### [Provided material]
- Opening Delimiter -
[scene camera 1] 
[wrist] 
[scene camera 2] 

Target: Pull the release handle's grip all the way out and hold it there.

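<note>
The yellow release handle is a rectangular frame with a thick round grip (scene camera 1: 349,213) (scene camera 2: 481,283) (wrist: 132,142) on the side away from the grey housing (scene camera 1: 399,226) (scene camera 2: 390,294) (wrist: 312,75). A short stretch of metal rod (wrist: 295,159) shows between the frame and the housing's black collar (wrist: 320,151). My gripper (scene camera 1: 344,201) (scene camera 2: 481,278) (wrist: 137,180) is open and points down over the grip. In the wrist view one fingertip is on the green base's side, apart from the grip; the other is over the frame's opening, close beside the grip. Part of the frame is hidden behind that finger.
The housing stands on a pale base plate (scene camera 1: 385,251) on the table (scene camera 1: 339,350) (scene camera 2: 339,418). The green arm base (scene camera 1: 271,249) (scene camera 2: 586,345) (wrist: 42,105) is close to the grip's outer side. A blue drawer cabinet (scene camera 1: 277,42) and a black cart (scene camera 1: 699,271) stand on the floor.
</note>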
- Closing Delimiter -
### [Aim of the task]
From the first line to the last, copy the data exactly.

### [Exercise answer]
[scene camera 1] 
[wrist] 
[scene camera 2] 

Target: Pull the release handle's grip all the way out and hold it there.

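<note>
The yellow release handle is a rectangular frame with a thick round grip (scene camera 1: 349,213) (scene camera 2: 481,283) (wrist: 132,142) on the side away from the grey housing (scene camera 1: 399,226) (scene camera 2: 390,294) (wrist: 312,75). A short stretch of metal rod (wrist: 295,159) shows between the frame and the housing's black collar (wrist: 320,151). My gripper (scene camera 1: 344,201) (scene camera 2: 481,278) (wrist: 137,180) is open and points down over the grip. In the wrist view one fingertip is on the green base's side, apart from the grip; the other is over the frame's opening, close beside the grip. Part of the frame is hidden behind that finger.
The housing stands on a pale base plate (scene camera 1: 385,251) on the table (scene camera 1: 339,350) (scene camera 2: 339,418). The green arm base (scene camera 1: 271,249) (scene camera 2: 586,345) (wrist: 42,105) is close to the grip's outer side. A blue drawer cabinet (scene camera 1: 277,42) and a black cart (scene camera 1: 699,271) stand on the floor.
</note>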

The submitted response is complete.